Question

How do you find the maximum values for $f(x) = \sin x + \cos x$ ?

Answer 1

Hint: For solving this particular problem we need to differentiate the given function with respect to the independent variable that is $x$, then equate the required result to zero. By Solving the equation, we get the values for $x$. Substitute the values in the second derivative of the given function. If the result after substitution is less than zero . Then you have to consider it as the maximum point, and if you get the result greater than zero, you have to consider it as minimum.

Complete step by step solution:
We have $f(x) = \sin x + \cos x$, (given) we need to differentiate the given function with respect to the independent variable that is $x$, then equate the required result to zero. By Solving the equation, we get the values for $x$.
Therefore, we have to differentiate the given function first ,
We will get ,
$f'(x) = \cos x - \sin x$
Now , set $f'(x) = 0$ ,
We will the following result ,
\[ \Rightarrow \cos x - \sin x = 0\]
Add $\sin x$both the side of the equation, we will get ,
\[ \Rightarrow \cos x = \sin x\]
$\Rightarrow x = \dfrac{\pi }{4},\dfrac{{5\pi }}{4}$ in the interval $[0,2\pi ]$ .
The maximum value is ,
$\Rightarrow f(x) = \sin x + \cos x$
$\Rightarrow f\left( {\dfrac{\pi }{4}} \right) = \sin \dfrac{\pi }{4} + \cos \dfrac{\pi }{4}$
$\Rightarrow \dfrac{1}{{\sqrt 2 }} + \dfrac{1}{{\sqrt 2 }}$
$\Rightarrow \sqrt 2 $

Therefore, $\sqrt 2 $ is the maximum value.
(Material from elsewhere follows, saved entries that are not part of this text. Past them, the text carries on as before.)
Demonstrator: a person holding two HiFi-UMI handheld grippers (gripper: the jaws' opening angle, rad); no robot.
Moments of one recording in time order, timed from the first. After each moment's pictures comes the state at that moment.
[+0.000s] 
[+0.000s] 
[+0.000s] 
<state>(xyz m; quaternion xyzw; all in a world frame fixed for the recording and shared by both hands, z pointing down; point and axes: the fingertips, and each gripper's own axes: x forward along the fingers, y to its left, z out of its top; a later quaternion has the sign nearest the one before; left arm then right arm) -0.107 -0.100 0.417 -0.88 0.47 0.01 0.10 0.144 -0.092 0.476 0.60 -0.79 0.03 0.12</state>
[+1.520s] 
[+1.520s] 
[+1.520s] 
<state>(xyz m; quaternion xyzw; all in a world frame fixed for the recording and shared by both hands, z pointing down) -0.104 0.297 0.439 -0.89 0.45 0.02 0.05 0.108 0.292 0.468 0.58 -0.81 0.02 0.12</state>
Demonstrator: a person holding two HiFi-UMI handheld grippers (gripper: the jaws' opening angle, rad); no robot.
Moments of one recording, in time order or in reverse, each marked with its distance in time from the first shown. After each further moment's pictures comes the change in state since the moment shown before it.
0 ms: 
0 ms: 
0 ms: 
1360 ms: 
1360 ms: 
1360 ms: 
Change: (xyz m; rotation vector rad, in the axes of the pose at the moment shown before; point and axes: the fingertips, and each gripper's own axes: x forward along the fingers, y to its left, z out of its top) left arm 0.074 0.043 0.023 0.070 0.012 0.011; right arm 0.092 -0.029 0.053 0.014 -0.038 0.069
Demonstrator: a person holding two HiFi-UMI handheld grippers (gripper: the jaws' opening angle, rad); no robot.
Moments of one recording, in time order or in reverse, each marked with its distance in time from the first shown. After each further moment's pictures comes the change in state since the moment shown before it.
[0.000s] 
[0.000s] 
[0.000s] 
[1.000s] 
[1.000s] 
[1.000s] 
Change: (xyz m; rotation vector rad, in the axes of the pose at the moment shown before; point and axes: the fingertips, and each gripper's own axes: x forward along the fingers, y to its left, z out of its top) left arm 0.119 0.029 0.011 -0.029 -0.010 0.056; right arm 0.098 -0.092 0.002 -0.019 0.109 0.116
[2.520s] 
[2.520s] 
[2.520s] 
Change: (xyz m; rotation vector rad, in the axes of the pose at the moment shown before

Note: A function $f(x)$encompasses a local maximum or relative maximum at $x$ equals to ${x_0}$ if the graph of $f(x)$near ${x_0}$ features a peak at ${x_0}$. A function $f(x)$ features a local minimum or relative minimum at $x$ equals to ${x_0}$ if the graph of $f(x)$ near ${x_0}$ encompasses a trough at ${x_0}$. (To make the excellence clear, sometimes the ‘plain’ maximum and minimum are called absolute maximum and minimum.).